Boreal Forest
2021, linocut print on kraft paper, 344x180cm, ISBA Besançon


© Camille Conrad-Rasseneur, Adagp, Paris.
Une forêt de bouleaux se dresse dans l’étendue de papier kraft, longue comme un souffle, haute comme une veille. C’est une vision du Nord : silencieuse, minérale, traversée de lumière pâle. Le noir de l’encre incruste les fibres du papier brut, comme les stries profondes de leurs écorces. Les bouleaux - ces arbres blancs aux nervures sombres - sont les veilleurs discrets des paysages boréaux. Ils portent en eux les grands silences enneigés, les terres froides où la nuit dure plus longtemps que le jour. Leur écorce, fine et éclatante, se détache comme des parchemins anciens. Elle raconte des histoires de survivance, d’adaptation, de poésie dépouillée. Dans ces gravures de grands formats, chaque tronc devient une stèle de mémoire. On n’est plus devant une forêt : on y entre. Le regard circule entre les lignes serrées, à la recherche d’un passage, d’un souffle. L’absence de sol, de ciel, ou de saison laisse place à une forêt intérieure. Le bouleau est aussi un arbre de seuil. Arbre du commencement, il pousse là où la forêt renaît. Il est souvent le premier à réapparaître après le feu. Ainsi, cette gravure n’est pas qu’un paysage : c’est un espace de passage, une traversée vers quelque chose d’essentiel, d’élémentaire. La linogravure, par sa nature même - gravure dans la matière, encrage, pression - ajoute à cette idée de résistance et de fragilité mêlées. Le papier kraft, humble et dense, capte les noirs profonds, les silences, les souffles du vent. C’est une forêt rêvée. Une forêt de mémoires.

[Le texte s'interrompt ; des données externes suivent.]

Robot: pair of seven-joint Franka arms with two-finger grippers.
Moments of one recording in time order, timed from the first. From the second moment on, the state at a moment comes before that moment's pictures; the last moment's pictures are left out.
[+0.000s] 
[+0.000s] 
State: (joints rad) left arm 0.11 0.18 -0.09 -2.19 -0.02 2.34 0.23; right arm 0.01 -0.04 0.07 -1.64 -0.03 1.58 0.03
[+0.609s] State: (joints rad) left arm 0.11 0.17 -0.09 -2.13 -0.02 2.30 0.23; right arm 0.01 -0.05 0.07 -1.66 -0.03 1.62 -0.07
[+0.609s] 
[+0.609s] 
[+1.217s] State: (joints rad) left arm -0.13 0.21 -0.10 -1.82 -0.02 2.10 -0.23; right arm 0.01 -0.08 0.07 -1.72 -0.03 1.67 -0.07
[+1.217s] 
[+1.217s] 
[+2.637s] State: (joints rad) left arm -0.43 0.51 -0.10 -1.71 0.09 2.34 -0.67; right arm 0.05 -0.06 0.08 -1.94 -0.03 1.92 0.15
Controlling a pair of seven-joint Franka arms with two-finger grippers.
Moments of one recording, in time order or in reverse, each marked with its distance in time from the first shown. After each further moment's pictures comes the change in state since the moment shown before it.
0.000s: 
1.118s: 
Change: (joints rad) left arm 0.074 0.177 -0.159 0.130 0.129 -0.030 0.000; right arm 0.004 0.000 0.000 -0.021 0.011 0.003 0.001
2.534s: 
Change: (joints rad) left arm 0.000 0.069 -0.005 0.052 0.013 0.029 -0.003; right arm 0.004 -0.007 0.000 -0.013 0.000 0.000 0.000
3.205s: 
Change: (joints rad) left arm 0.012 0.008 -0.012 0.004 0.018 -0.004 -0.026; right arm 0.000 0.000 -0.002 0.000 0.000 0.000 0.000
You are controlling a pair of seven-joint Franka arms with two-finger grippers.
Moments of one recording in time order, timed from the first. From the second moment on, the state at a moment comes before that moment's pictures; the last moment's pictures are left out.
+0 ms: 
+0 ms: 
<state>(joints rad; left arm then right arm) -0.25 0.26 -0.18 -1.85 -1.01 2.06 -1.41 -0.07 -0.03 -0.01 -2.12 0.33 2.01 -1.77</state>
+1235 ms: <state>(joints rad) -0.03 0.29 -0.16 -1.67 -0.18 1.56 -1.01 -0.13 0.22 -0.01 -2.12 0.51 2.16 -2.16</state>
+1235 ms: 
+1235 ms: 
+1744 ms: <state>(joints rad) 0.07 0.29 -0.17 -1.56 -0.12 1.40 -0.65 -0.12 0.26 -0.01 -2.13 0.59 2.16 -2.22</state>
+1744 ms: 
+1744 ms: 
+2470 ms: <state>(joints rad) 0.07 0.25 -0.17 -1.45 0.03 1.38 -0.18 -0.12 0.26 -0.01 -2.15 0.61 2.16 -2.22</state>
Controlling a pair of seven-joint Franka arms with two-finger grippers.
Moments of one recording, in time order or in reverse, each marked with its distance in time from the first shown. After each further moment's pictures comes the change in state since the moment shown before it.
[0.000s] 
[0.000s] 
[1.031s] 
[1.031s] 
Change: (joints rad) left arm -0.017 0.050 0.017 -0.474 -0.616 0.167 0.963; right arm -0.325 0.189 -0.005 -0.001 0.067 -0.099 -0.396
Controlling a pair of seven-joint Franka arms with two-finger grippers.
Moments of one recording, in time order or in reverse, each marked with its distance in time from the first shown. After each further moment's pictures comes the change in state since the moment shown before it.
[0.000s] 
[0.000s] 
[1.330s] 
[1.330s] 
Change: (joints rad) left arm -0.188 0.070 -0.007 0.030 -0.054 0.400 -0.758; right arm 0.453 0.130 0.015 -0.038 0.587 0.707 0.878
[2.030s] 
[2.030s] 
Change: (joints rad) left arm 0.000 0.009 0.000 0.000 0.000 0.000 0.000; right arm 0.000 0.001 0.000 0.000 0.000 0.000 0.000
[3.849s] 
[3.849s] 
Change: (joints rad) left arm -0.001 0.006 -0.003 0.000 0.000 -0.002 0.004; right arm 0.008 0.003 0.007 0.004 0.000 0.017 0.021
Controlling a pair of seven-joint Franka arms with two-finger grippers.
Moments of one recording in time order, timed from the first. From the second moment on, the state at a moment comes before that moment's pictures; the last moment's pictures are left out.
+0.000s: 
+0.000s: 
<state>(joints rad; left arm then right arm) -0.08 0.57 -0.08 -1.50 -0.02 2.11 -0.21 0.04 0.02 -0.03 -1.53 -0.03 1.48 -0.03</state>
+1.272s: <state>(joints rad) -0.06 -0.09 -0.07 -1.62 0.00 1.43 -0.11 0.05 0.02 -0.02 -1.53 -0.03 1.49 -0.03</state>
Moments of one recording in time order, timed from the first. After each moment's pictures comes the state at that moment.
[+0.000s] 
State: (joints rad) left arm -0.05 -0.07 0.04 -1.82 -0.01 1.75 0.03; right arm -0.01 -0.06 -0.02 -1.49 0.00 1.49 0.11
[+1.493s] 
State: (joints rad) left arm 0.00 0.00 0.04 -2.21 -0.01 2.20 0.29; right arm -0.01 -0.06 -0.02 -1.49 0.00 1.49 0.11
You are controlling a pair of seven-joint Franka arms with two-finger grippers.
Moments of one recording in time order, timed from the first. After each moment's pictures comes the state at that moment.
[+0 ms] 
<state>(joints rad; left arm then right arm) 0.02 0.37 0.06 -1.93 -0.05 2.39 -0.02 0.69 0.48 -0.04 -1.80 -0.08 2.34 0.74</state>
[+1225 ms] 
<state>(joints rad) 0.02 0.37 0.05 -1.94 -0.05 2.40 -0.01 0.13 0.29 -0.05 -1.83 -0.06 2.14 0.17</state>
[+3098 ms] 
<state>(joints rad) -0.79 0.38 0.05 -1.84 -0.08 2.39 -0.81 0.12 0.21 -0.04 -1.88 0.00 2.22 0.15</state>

A forest of birch trees stands tall on the expanse of kraft paper, as long as a breath, as high as a vigil. It is a vision of the North : silent, mineral, bathed in pale light. The black ink ingrains itself into the fibers of the raw paper, like the deep streaks of their bark. Birch trees — those white trees with dark veins — are the discreet guardians of boreal landscapes. They carry within them the great snowy silences, the cold lands where night lasts longer than day. Their bark, thin and bright, peels away like ancient parchment. It tells stories of survival, adaptation, and stripped-down poetry. In these large-format engravings, each trunk becomes a memorial stone. We are no longer standing in front of a forest: we are entering it. Our gaze wanders between the tightly packed lines, searching for a passage, a breath of air. The absence of ground, sky, or season gives way to an inner forest. The birch is also a threshold tree. A tree of beginnings, it grows where the forest is reborn. It is often the first to reappear after a fire. Thus, this engraving is not just a landscape: it is a space of passage, a crossing toward something essential, elemental. Linocut, by its very nature — engraving into the material, inking, pressure — adds to this idea of resistance and fragility combined. The humble, dense kraft paper captures the deep blacks, the silences, the breaths of the wind. It is a dream forest. A forest of memories.